**WORK TO COMPLETE**
Retype the entries word for word, leaving nothing out.

Records contained in a dataset

----

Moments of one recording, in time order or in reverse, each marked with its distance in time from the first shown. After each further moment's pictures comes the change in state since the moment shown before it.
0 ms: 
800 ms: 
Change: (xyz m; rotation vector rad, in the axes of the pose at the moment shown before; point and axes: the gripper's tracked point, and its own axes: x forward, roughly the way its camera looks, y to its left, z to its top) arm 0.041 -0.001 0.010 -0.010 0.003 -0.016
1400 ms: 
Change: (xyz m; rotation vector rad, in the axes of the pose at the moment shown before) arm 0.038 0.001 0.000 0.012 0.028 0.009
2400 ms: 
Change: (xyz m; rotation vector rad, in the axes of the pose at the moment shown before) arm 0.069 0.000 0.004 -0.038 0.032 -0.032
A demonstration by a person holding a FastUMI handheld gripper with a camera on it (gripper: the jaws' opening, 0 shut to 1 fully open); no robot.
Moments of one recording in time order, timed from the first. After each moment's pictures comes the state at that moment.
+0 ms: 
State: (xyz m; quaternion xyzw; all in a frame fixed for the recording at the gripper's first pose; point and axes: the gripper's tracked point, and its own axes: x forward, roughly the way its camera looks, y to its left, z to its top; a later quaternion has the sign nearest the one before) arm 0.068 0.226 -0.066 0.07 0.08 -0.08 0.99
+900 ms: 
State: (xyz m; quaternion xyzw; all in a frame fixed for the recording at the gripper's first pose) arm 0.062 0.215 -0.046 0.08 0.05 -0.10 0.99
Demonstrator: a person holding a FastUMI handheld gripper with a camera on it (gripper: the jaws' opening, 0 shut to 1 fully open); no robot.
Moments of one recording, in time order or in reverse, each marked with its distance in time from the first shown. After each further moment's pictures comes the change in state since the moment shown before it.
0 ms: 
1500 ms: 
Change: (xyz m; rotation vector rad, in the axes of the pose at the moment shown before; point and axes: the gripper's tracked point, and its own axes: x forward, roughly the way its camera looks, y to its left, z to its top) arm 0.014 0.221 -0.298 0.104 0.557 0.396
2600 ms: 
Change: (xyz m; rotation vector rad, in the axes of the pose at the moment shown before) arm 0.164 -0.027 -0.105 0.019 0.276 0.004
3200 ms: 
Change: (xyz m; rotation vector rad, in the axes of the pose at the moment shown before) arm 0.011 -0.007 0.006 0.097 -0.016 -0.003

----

**WRITTEN SOLUTION**
Moments of one recording, in time order or in reverse, each marked with its distance in time from the first shown. After each further moment's pictures comes the change in state since the moment shown before it.
0 ms: 
800 ms: 
Change: (xyz m; rotation vector rad, in the axes of the pose at the moment shown before; point and axes: the gripper's tracked point, and its own axes: x forward, roughly the way its camera looks, y to its left, z to its top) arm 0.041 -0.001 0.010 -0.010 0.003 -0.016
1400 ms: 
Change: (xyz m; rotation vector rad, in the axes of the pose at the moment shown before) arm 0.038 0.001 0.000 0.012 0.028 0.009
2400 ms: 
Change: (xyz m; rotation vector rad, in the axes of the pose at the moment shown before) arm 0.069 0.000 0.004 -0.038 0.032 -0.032
A demonstration by a person holding a FastUMI handheld gripper with a camera on it (gripper: the jaws' opening, 0 shut to 1 fully open); no robot.
Moments of one recording in time order, timed from the first. After each moment's pictures comes the state at that moment.
+0 ms: 
State: (xyz m; quaternion xyzw; all in a frame fixed for the recording at the gripper's first pose; point and axes: the gripper's tracked point, and its own axes: x forward, roughly the way its camera looks, y to its left, z to its top; a later quaternion has the sign nearest the one before) arm 0.068 0.226 -0.066 0.07 0.08 -0.08 0.99
+900 ms: 
State: (xyz m; quaternion xyzw; all in a frame fixed for the recording at the gripper's first pose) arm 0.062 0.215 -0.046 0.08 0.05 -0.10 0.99
Demonstrator: a person holding a FastUMI handheld gripper with a camera on it (gripper: the jaws' opening, 0 shut to 1 fully open); no robot.
Moments of one recording, in time order or in reverse, each marked with its distance in time from the first shown. After each further moment's pictures comes the change in state since the moment shown before it.
0 ms: 
1500 ms: 
Change: (xyz m; rotation vector rad, in the axes of the pose at the moment shown before; point and axes: the gripper's tracked point, and its own axes: x forward, roughly the way its camera looks, y to its left, z to its top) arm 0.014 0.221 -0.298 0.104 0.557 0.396
2600 ms: 
Change: (xyz m; rotation vector rad, in the axes of the pose at the moment shown before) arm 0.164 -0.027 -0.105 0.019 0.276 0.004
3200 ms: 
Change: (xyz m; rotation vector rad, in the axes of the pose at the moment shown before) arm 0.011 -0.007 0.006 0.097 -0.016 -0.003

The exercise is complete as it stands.